Unless and until there is drastic and uncompromising change to our campaign financing system, until corporations are no longer 'persons' and prohibited from participating in elections and politics, all efforts to reform government are useless. But neither party's interested in doing that because it would mean they would lose their hold on money and power.
Any party that doesn't have that as their first order of business (particularly after the Citizens United decision and the overwhelming public support for reform) is d!rty, r0tten and corrupt to the bone.
I'm an old, lifelong Democrat saying that. I've never voted Republican, and I can't see voting for another Democrat again.
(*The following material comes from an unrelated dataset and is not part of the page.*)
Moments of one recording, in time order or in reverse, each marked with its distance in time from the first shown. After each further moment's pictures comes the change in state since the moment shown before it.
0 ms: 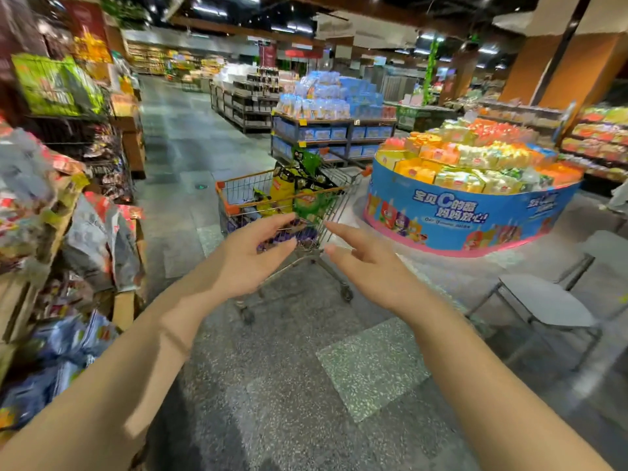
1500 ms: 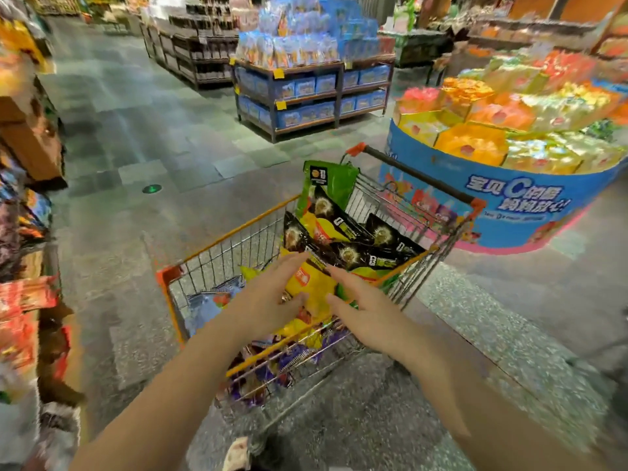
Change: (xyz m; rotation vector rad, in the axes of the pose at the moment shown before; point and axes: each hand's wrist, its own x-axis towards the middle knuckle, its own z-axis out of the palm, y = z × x) left_hand 0.744 -0.500 -0.077 0.296 -0.315 0.076; right_hand 0.796 0.324 0.108 -0.019 -0.119 0.347
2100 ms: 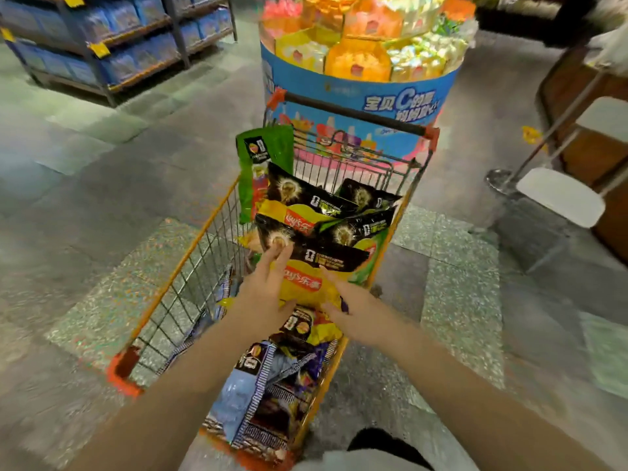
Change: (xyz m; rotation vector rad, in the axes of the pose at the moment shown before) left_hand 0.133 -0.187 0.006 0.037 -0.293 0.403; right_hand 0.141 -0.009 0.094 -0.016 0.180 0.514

But I think it's too late for that, for this "noble experiment" continuing the US as we've known it and as it was intended (a democratic republic) by the framers. What's at the root of the problem could only have been remedied had Obama come into office investigating and prosecuting the Bush administration and restoring the 'rule of law'.
Bush and Cheney exploited the inherent weaknesses in the Constitution: The precarious balance of power between the three branches of government.
As president, you've got to really want the US to work, to exist, to not exploit the loopholes in the Constitution that keep our three-branches of government precariously balancing the democracy. But Bush-Cheney drove tanks through the loopholes, breaking the law and with no apparent concern for exposing the loopholes or any consequences.
That fact alone casts suspicion on Obama's good intentions after his failure to investigate and prosecute and his continuing Bush's 'unitary executive' practices (and expanding them, with "indefinite preventive detention" of American citizens and the k!IIing of Americans with no due process or oversight).
There was a coup d'etat in this nation, a bloodless one, but a coup nonetheless. And both parties are in on it.